Pong AI

Pong AI trains an artificial-intelligence (AI) player in the browser. Its controller is a multilayer perceptron (MLP), a small neural network evolved through repeated games of Pong.

The debug information above each agent shows the 21 neurons that make up its "brain".

Press N to hide the debug information.
Press P to cycle between three control modes: AI vs AI, AI vs human, and human vs human.
Control the left paddle with the W and S keys.
Control the right paddle with the ↑ and ↓ arrow keys.

See if you can beat the AI you trained!

The code is available on GitHub.

Technical details:
  • Macroquad renders the game through the browser's Web Graphics Library (WebGL) interface using Macroquad
  • The AI is implemented in Rust and compiled to WebAssembly to run in the browser.
  • The neural network is a 3-layer MLP with 8-16-4-1 layer arrangement.
  • Each genetic-algorithm generation contains 128 players. Browser training runs for 100 generations, with every player competing in a full round-robin tournament.
  • The mutation strategy is random Gaussian mutation with no crossover.
  • Hidden layer activations are rectified linear units (ReLU).
  • The output layer activation is a hyperbolic tangent (tanh).
  • Each player's fitness is its zero-sum score across the tournament.
  • Pre-trained champion:
    • The initial population includes a locally trained champion to reduce the work on your processor. The generations shown on screen, including the final result, are still trained in your browser through WebAssembly with a small JavaScript loader.
    • The champion came from several thousand local generations that tested tournament selection, different fitness functions and several mutation and crossover strategies.
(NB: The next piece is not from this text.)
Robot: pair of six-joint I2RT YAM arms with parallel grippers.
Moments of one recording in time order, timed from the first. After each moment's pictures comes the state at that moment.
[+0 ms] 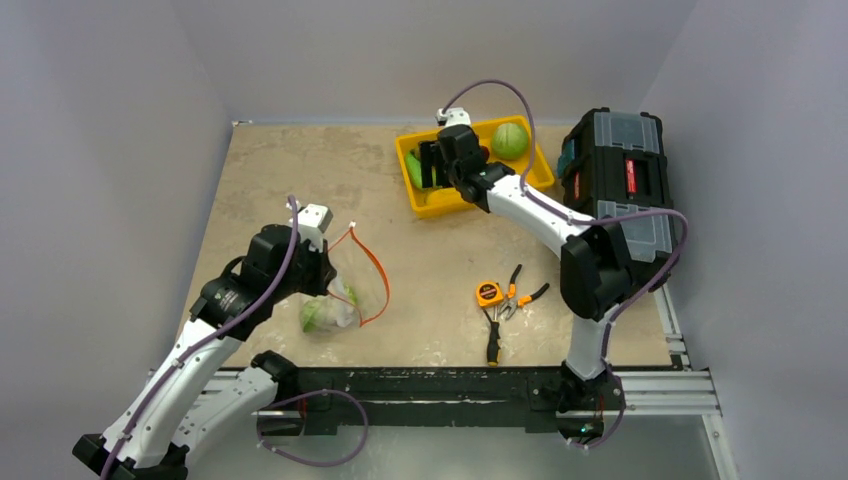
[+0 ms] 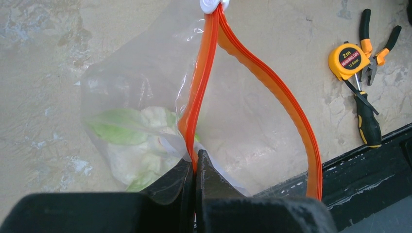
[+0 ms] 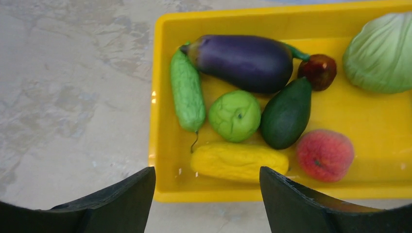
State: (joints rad) left arm -0.51 0.72 0.89 -0.84 -0.03 -0.26; right arm 0.61 1.85 1.53 -0.25 0.28 0.31
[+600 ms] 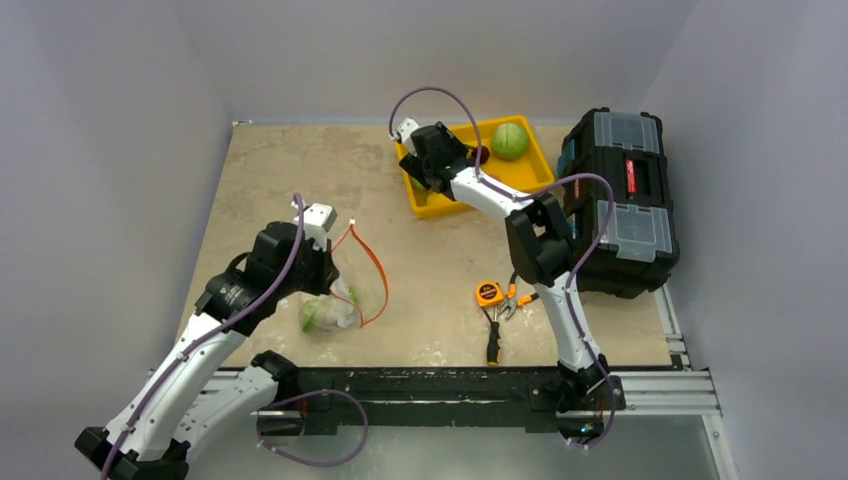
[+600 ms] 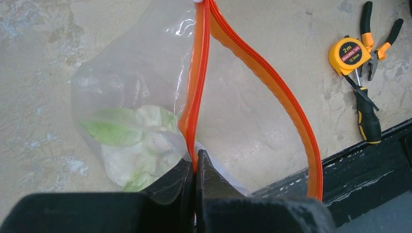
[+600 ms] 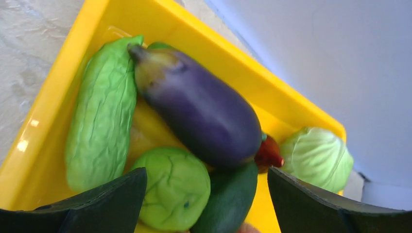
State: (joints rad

Experiments also used graphics-processor compute, but simple multithreaded processor training produced the best results for this small workload.
Acknowledgements:

This project revisits a formative collaboration with a former peer whose early contributions shaped its trajectory. The original implementation—a C++ genetic algorithm with a neural network to learn Pong—was largely his work. At the time, I lacked the technical depth to fully grasp it. He brought competitive programming rigor and algorithmic fluency that exceeded my understanding then.

Rebuilding it now in Rust serves a dual purpose: technical redemption and continued learning. The implementation uses ordinary compiler optimization, including automatic vectorization where the compiler finds suitable loops. More importantly, it’s been an exercise in understanding compilation, lowering and systems-level design—concepts I hadn’t appreciated during the original effort.

The broader arc is about catching up with the field. Back in 2015, transformers didn’t exist in the mainstream curriculum. Reconstructing this project from first principles is a way to retrace the path from classical neural networks to the architectures that define modern AI—following the breadcrumbs, step by step.